6 dalam bentuk pengelolaan TPST berupa tipping fee yang dibayar oleh Pemprov DKI dari tonase sampah yang masuk. Sedangkan Pemkot Bekasi dalam bentuk PAD dari pajak dan CD yang dibayar pengelola. Permasalahan yang muncul kemudian adalah terjadinya perbedaan persepsi dalam hal pembagian dana CD. Pemerintah menyalurkan dana ini dalam bentuk pembangunan sarana dan prasarana sosial sementara masyarakat menginginkan dalam bentuk tunai. Dari sisi masyarakat, sebagian menganggap keberadaan TPST memberikan keuntungan dan sebagian yang lain menganggap sebagai sumber masalah. Masyarakat yang menganggap TPST menguntungkan adalah yang dapat memanfaatkan keberadaan TPST sebagai sumber ekonomi, sedangkan yang menganggap sebagai sumber masalah adalah yang tidak merasakan manfaat tetapi hanya mendapatkan dampak pencemaran.
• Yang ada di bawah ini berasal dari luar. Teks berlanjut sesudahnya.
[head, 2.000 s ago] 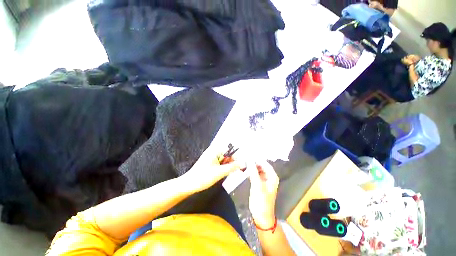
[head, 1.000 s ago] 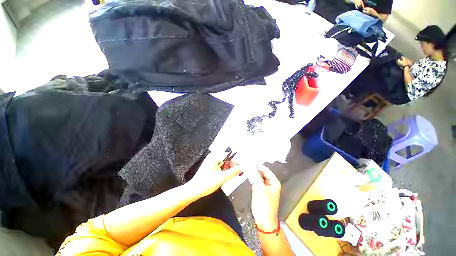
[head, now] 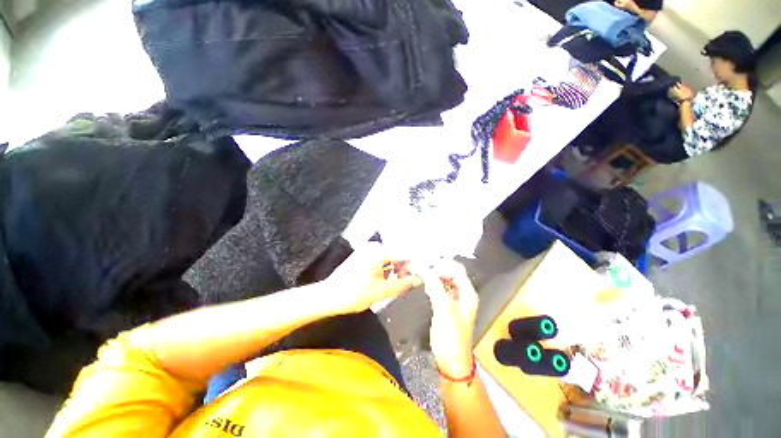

Pemerintah menganggap TPST sebagai sesuatau yang harus dikelola dengan baik agar tidak menimbulakan permasalaha, tetapi mendatangkan keuntungan berupa CD. Keterbatasan lahan TPST merupakan permasalahan yang perlu mendapat perhatian karena sampah yang sudah menggunung selama 20 tahun mencapai deposit lebih kurang 10 juta m 3 dan apabila sampah yang masuk tidak dikelola dengan teknologi modern yang ramah lingkunagn maka usia pakainya akan segera berakhir. Sementara itu lahan yang tersedia di sekitar TPST sangat terbatas. Dari uraian tersebut maka perumusan masalah dalam penelitian ini adalah bagaimana skenario pengelolaan TPST yang optimal, terpadu dan berkelanjutan dengan menggunakan pendekatan partisipatif, yang digambarkan dalam bentuk diagram alir perumusan masalah sebagai berikut: Kualitas Lingkungan TPST Persepsi Masyarakat dan Stakeholder Skenario Pengelolaan Lingkungan TPST yang Optimal Gambar 1b. Diagram Alir Perumusan Masalah

7 Berdasarkan uraian permasalahn tersebut dirumuskan pertanyaan penelitian sebagai berikut: 1. Bagaimana kualitas lingkungan sekitar TPST Bantargebang dan sekitarnya? 2. Bagaimana persepsi masyarakat dan stakeholder terkait keberadaan TPST Bantargebang? 3. Bagaimana pengelolaan lingkungan TPST Bantargebang yang optimal? 1.4. Tujuan Penelitian Tujuan umum penelitian adalah untuk menghasilkan suatu skenario pengelolaan TPST yang optimal, terpadu, dan berkelanjutan dengan menggunakan pendekatan dimensi sosial, ekologi, ekonomi, dan teknologi. Untuk mencapai tujuan umum tersebut, penelitian ini dibagi menjadi 3 subtujuan, sebagai berikut: 4. Menganalisis kualitas lingkungan TPST Bantargebang dan sekitarnya. 5. Menganalisis persepsi masyarakat dan stakeholder terkait keberadaan TPST. 6. Menganalisis pengelolaan lingkungan TPST Bantargebang yang optimal. 1.5. Manfaat Penelitian Hasil penelitian ini diharapkan dapat bermanfaat untuk: 1. Memberikan kontribusi bagi para stakeholder yang terkait dengan pengelolaan TPST Bantargebang. 2. Sebagai bahan informasi bagi pengelola TPST dan Instansi Pemerintah yang berwenang dalam melakukan pengelolaan lingkungan TPST. 3. Sebagai bahan informasi bagi peneliti lain yang meneliti pengelolaan lingkungan TPST.